Aim of the task ▸ Copy out each line of the entries where the word "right" is present.

(Saved entries)

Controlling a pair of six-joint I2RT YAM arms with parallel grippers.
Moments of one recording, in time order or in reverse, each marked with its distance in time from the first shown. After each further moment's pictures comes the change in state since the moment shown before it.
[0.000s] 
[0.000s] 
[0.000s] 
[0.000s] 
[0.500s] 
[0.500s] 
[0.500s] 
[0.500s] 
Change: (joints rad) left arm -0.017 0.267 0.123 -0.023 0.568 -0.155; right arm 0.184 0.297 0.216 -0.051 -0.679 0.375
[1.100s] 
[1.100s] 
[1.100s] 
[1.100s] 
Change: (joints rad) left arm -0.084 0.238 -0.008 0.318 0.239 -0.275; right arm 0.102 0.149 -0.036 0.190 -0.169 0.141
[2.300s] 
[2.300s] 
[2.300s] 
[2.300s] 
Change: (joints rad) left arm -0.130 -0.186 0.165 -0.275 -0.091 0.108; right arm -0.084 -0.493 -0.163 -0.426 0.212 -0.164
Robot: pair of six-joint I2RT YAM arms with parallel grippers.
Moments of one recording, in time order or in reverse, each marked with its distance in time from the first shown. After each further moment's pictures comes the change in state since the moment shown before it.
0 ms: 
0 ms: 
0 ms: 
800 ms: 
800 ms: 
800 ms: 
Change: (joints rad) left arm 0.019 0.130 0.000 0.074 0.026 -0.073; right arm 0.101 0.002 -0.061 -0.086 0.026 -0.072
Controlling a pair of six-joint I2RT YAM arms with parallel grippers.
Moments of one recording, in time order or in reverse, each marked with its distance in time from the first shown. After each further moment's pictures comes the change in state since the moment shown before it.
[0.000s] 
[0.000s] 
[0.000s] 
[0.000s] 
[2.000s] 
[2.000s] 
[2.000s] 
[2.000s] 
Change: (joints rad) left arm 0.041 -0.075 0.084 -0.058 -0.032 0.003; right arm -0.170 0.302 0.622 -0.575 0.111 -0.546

Task solution ▸
Change: (joints rad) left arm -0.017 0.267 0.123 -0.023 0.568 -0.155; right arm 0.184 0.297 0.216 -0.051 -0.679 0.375
Change: (joints rad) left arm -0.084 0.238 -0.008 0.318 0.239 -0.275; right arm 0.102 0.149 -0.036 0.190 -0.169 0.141
Change: (joints rad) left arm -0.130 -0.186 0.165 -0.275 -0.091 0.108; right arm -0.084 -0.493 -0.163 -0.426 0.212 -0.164
Change: (joints rad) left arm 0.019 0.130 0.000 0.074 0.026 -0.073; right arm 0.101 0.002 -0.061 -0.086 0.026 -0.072
Change: (joints rad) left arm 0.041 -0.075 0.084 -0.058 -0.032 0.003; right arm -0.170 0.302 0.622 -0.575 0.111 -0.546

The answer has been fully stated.